In the first quarter of 2025, UN protection monitors reported 38 boys and 13 girls were kidnapped or abducted in the camps. In group interviews conducted in April 2025, 14 people in the Cox’s Bazar camps described six cases of child abduction for ransom in 2024 and 2025, in one of which the child abducted was killed. They said none of the cases had a meaningful police investigation.

Human Rights Watch documented cases in which Rohingya armed groups recruited and used a 13-year-old boy as a porter and cleaner in Myanmar, and used a 10-year-old boy to smuggle yaba, a methamphetamine, across checkpoints. The prevalence of child recruitment, a humanitarian official said, was linked to the lack of education: “[Children] are in this small area, with no certificates, no future. Ask them about their dreams and they might laugh. [Armed groups are] the way to status and some money.”

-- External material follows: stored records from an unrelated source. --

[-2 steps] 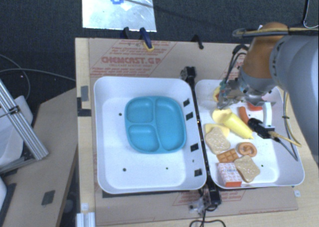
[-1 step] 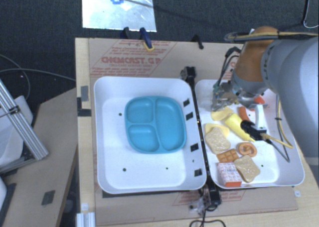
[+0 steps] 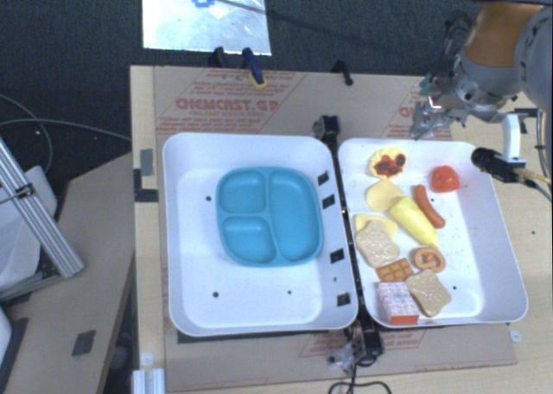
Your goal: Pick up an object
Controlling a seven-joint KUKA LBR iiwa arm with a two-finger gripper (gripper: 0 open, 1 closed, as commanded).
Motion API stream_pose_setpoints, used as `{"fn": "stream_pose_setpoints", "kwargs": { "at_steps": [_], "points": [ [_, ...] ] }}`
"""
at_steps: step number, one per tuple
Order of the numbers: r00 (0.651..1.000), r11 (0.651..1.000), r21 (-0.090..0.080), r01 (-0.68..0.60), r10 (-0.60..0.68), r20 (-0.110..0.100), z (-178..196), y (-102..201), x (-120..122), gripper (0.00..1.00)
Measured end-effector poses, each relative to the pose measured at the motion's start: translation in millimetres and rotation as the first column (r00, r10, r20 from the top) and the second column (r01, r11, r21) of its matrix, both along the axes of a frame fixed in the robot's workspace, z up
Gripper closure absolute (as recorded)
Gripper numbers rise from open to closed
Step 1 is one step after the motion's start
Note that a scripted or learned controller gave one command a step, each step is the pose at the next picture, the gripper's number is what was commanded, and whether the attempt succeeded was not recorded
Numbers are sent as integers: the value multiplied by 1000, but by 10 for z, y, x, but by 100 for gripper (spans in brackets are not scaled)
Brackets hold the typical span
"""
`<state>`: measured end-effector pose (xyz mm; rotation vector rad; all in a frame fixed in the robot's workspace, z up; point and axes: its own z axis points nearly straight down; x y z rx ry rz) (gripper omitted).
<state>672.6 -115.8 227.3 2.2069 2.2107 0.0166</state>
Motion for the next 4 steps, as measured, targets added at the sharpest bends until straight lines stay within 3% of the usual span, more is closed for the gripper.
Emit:
{"fn": "stream_pose_setpoints", "kwargs": {
  "at_steps": [1,2,3,4],
  "points": [
    [1000,1000,4,-2,2,-16,-102,23,-35,0],
    [1000,1000,5,2,-2,-26,-1507,-163,-80,0],
    [1000,1000,7,-9,9,-12,-358,569,-315,0],
    [1000,1000,6,-8,8,-10,234,1017,-14,0]
  ]
}}
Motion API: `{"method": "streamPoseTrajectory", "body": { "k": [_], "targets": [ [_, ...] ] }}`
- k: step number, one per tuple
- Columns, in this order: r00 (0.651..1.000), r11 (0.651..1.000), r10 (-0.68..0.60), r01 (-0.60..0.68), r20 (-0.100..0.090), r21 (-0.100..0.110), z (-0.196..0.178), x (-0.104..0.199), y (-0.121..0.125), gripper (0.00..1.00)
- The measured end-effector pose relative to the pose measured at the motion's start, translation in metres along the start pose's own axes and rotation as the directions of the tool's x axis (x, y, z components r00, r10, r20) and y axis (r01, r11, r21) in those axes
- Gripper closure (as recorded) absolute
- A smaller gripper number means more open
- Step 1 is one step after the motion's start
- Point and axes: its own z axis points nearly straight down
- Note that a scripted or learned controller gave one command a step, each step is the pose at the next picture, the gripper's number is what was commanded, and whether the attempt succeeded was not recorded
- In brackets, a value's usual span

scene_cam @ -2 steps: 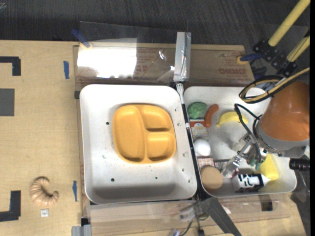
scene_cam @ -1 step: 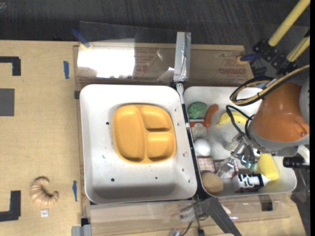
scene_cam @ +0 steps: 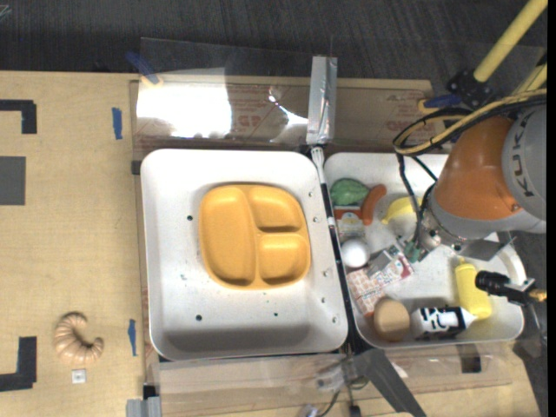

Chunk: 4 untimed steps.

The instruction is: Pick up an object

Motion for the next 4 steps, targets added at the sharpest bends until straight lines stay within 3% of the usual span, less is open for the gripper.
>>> {"method": "streamPoseTrajectory", "body": {
  "k": [1,2,3,4],
  "targets": [
    [1.0,1.0,0.003,-0.003,0.011,-0.012,-0.013,-0.003,0.003,1.0],
    [1.0,1.0,0.006,-0.006,0.019,-0.014,-0.015,-0.007,0.002,0.0],
    [0.976,0.976,0.216,-0.216,-0.006,0.008,0.003,-0.056,0.058,0.0],
    [0.977,0.977,0.214,-0.214,-0.002,0.004,-0.009,-0.056,0.06,1.0]
  ]
}}
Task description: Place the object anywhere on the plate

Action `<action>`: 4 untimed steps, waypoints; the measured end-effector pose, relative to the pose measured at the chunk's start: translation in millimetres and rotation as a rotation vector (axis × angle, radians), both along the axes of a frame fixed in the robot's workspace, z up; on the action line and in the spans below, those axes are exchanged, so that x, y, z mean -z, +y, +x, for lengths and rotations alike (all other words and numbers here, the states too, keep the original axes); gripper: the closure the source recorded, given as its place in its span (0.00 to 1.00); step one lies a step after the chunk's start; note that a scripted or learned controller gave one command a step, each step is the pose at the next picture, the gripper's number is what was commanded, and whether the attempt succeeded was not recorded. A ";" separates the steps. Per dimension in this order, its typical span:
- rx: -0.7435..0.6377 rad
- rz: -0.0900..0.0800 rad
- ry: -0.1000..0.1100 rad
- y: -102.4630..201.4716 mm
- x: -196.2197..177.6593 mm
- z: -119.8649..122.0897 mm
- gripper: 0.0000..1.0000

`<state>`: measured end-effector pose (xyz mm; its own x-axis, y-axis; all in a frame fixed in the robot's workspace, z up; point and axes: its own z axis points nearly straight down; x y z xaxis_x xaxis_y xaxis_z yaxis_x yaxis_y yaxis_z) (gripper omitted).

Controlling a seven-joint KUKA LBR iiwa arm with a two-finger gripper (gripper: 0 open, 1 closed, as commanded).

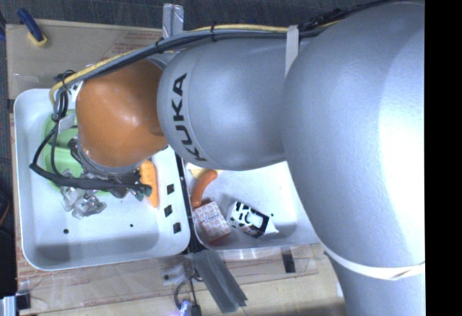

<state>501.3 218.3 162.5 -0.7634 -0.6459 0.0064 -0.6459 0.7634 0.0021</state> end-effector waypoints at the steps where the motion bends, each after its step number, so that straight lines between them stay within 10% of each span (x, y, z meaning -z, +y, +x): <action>1: -0.137 0.003 -0.005 -14.8 -40.1 7.4 1.00; 2: -0.345 0.003 -0.001 -15.5 -25.5 4.0 1.00; 4: -1.219 0.009 0.002 -7.9 -23.3 5.4 1.00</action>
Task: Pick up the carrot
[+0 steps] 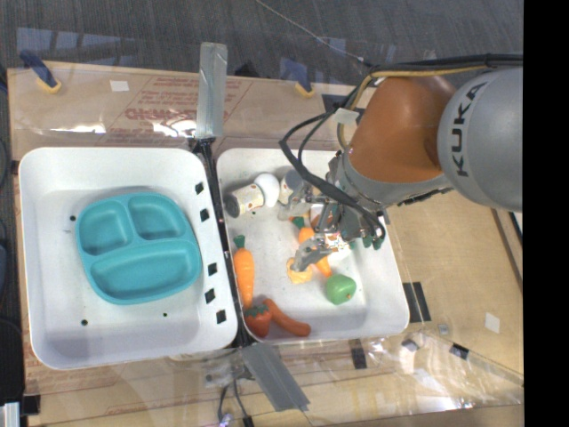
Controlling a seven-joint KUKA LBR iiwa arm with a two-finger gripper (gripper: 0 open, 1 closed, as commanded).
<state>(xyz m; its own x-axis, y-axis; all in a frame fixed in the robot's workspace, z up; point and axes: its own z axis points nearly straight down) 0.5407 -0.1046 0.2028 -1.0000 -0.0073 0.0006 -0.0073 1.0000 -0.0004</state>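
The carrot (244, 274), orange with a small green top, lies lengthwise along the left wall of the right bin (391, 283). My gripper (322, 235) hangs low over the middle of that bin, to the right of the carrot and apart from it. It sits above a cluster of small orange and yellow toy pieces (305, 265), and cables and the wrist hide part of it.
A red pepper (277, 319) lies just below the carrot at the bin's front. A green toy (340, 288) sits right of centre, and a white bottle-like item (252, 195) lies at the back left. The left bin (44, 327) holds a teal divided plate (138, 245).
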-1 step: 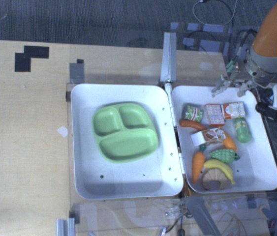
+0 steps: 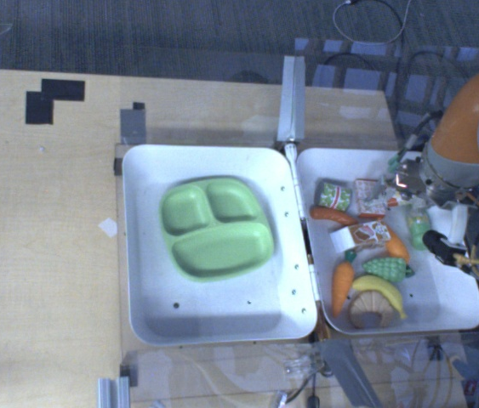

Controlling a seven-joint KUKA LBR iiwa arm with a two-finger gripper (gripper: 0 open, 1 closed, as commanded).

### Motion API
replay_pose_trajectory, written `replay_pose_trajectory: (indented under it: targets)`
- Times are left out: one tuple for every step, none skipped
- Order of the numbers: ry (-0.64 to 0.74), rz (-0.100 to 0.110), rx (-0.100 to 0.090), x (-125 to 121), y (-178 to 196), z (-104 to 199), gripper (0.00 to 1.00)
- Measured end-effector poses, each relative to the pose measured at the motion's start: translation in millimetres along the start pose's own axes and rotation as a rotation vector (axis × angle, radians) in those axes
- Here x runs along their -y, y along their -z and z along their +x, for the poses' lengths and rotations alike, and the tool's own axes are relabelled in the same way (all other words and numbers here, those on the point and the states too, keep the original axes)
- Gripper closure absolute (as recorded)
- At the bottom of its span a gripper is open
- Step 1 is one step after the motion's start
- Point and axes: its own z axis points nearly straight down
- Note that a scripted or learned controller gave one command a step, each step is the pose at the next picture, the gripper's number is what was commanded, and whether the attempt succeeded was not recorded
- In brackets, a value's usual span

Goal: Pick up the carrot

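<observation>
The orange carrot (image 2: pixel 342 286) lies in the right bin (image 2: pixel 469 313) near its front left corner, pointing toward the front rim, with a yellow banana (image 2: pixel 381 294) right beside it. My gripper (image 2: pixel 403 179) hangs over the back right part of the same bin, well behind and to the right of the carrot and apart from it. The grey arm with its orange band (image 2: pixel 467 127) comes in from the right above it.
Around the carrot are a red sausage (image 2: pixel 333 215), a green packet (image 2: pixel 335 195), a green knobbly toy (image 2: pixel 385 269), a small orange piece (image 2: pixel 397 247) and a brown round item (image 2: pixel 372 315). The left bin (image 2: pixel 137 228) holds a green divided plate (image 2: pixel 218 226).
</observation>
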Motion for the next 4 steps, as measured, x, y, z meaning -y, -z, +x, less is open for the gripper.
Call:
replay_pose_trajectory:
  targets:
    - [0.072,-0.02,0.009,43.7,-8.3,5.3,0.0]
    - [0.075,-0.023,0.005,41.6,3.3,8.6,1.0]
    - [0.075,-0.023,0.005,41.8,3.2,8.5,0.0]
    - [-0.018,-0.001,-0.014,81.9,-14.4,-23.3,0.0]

By contrast, on Bhasan Char, Human Rights Watch interviewed three refugee families who had relocated to the island after being targeted by armed groups in the mainland camp. All the people interviewed said there was no armed group activity on the island, unlike the mainland camps, and that Bangladesh authorities clamped down periodically on smuggling groups.

Bhasan Char Island

“The main reasons for dropouts are lack of quality education, [to go] to work, and to go back to [the mainland] camp,” a teacher said. A student at a learning center said that three of the four teachers he had last year had fled. The journey to the mainland can prove fatal: during the rainy season in 2024, two or three people drowned each month as they took boats to reach the mainland, a teacher said.

There are currently no specialized education programs for children with disabilities in the refugee camps in Cox’s Bazar or on Bhasan Char island. Groups specializing in support for children with disabilities used to work in Cox’s Bazar but closed their programs due to funding cuts.